Local charms
Back on shore, the island's numerous local charms beckon. Few are as haunting as a visit to Wat Khunaram in the south of Lamai beach, a Buddhist shrine dedicated to Phra Khru Samathakittikhun (also known as Loung Por Daeng or Luang Pho Daeng), a Thai Buddhist monk who died while meditating in the 1970s.
His remains housed in a glass casket at this mausoleum-turned-shrine show that mummification was practiced by the local Buddhist community.
To many it is a grotesque sight, including the leathery skin and the dark sunglasses that shield his decomposed eyes. But the curious still visit to observe the corpse, and the mystery that perplexes many onlookers is how it has not decomposed significantly, four decades since the monk's death.

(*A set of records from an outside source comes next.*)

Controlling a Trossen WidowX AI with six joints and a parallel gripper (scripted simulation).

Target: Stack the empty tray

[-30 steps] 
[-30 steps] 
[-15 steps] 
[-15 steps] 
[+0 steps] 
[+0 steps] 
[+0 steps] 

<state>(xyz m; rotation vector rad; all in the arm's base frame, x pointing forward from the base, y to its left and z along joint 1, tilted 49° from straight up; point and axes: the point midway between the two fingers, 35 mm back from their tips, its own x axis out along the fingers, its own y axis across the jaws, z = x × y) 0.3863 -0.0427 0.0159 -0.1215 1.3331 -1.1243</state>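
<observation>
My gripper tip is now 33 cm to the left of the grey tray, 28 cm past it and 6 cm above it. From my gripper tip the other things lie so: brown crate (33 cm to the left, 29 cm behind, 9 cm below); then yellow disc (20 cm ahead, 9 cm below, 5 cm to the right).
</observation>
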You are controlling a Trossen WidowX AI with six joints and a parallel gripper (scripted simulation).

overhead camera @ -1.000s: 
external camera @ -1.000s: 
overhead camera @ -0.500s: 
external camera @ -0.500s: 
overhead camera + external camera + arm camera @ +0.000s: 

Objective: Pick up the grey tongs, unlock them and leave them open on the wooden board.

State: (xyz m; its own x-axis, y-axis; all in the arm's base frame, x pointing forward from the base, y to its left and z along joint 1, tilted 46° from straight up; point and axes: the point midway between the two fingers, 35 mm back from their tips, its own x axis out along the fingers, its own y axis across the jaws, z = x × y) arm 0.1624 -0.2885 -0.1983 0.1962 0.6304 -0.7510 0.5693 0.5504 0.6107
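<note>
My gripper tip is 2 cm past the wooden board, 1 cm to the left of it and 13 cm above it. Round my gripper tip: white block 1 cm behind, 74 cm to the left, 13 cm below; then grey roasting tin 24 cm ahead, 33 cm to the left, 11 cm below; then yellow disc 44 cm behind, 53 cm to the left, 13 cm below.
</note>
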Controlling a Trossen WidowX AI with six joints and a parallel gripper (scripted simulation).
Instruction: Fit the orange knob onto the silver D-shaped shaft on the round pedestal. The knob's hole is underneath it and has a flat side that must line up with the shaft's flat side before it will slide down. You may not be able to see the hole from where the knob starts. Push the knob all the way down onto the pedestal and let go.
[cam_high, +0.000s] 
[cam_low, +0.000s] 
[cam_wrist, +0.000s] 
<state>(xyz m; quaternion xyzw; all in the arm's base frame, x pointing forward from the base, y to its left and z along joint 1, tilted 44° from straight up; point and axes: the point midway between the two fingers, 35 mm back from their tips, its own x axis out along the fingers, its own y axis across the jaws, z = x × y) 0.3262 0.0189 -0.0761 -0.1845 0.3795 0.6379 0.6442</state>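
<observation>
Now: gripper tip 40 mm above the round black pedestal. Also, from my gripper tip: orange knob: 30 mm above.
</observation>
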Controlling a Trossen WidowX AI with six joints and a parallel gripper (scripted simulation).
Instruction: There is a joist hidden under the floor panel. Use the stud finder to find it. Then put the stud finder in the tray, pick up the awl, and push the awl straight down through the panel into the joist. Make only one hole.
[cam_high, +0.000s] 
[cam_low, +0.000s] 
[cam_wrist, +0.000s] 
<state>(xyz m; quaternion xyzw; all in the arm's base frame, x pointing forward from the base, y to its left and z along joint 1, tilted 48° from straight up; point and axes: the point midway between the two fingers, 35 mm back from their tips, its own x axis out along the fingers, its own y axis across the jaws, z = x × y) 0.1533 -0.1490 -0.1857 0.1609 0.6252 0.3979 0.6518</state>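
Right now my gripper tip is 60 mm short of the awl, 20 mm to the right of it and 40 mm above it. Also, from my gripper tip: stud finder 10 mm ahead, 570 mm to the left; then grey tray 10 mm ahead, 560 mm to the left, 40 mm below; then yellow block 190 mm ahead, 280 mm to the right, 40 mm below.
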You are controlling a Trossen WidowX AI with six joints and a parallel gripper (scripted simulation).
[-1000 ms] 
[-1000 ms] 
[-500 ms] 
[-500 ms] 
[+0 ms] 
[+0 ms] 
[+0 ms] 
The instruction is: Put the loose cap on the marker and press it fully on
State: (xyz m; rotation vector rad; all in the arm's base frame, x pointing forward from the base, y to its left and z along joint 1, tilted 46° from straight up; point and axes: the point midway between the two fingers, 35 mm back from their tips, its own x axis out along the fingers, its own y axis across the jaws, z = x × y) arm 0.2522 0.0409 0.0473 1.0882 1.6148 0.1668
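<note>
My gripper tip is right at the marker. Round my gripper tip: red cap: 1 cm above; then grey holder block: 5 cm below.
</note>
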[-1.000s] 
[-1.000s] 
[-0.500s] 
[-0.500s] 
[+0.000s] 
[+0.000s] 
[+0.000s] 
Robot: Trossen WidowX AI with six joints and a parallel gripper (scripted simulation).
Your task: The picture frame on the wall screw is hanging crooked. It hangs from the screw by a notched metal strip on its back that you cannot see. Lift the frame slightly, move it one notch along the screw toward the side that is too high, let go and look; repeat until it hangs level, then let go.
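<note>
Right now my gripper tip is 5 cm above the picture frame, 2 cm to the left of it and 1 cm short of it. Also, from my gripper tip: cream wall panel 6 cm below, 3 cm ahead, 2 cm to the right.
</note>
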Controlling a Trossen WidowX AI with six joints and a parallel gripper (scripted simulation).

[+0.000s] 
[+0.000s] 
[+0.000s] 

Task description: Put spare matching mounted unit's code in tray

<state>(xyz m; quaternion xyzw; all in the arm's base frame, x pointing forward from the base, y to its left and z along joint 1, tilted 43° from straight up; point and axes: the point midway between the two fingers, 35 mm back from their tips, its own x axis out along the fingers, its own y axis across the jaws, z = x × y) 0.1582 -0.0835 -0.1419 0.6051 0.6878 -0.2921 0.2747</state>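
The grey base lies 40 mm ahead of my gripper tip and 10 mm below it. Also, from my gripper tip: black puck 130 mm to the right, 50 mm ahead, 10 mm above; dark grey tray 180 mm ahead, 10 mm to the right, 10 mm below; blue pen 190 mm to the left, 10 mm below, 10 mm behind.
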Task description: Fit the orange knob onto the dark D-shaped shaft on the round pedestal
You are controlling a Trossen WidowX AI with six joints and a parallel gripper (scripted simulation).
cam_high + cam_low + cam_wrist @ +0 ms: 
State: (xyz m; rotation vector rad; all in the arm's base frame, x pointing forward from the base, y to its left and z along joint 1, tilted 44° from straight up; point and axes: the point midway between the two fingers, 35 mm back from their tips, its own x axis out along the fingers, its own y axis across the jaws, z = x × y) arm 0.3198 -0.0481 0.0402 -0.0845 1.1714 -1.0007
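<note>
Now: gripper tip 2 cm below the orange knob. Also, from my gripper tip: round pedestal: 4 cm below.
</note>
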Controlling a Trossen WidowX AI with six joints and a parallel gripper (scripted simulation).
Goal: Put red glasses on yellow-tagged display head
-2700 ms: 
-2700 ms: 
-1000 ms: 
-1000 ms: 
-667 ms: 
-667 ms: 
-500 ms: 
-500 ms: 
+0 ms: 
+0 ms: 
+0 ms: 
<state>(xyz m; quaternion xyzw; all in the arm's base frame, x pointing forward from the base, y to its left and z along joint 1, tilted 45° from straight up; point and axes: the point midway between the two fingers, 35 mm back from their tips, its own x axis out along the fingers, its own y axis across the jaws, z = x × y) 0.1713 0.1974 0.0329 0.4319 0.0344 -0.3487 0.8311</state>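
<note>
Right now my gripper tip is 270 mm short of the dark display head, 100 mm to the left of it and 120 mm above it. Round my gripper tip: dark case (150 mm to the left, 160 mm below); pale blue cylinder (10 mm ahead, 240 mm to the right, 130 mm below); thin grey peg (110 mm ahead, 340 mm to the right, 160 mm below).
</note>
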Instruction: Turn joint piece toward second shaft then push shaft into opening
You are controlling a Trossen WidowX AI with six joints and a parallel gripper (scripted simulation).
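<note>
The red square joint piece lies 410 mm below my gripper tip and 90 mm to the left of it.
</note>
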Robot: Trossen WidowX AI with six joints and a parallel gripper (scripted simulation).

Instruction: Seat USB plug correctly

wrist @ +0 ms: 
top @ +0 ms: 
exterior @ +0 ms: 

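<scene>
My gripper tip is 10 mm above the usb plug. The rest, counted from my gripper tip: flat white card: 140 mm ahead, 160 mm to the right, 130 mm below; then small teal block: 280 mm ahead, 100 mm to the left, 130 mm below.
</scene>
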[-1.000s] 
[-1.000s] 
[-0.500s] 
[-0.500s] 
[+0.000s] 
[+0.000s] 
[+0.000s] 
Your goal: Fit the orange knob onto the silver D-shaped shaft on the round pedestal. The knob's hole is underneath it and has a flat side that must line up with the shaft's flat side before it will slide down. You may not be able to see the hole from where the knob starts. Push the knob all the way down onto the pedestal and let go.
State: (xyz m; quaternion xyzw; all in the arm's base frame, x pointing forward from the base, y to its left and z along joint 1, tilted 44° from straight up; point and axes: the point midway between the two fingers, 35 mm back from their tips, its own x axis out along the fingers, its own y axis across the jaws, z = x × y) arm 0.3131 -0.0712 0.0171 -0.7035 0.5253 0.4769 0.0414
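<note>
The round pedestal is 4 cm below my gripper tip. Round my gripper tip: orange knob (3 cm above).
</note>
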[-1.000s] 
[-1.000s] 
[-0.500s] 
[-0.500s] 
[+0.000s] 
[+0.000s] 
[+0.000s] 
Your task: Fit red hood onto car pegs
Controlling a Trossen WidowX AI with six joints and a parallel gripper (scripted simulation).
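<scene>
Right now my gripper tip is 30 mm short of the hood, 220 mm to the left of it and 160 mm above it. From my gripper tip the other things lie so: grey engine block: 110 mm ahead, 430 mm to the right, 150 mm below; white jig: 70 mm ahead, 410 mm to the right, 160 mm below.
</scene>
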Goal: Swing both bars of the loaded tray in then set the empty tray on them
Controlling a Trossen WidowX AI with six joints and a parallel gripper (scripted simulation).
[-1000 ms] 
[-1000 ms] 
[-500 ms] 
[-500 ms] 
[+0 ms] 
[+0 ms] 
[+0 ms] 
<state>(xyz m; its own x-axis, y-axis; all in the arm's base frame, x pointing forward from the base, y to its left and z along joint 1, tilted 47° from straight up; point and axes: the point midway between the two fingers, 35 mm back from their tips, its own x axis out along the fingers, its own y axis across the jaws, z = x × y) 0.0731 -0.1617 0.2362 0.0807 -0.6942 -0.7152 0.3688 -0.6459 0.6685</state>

The story is legendary on the island. The Koh Samui native died in 1973. Allegedly he foresaw his end, so around a week prior, he ate little while devoting himself to meditation.
The abbot requested his preserved body be showcased in the shrine "as a symbol to inspire the future generations to follow Buddhist teachings and (to) be saved from suffering", reads a plaque at the venue.
The tourist hordes are gone nowadays and most visitors are locals who come to pay their respects.
For a less macabre sample of local culture, visitors can savor the innumerable culinary delights in Koh Samui. Foods distinct to the area include kalamae, Koh Samui's traditional rice and coconut-based candy in mini-pyramid-sized bites.
Kalamae Mae Thunya, a 10-year-old family-run shop, prepares the treats in the most traditional way, as seen inside its kalamae-making facility.
The process begins with large stirring machines where rice is cooked and blended with palm sugar and coconut milk for 15 hours. The sweet, texture-packed morsels - available in flavors like palm sugar and black rice - underscore the culinary ingenuity of this cuisine.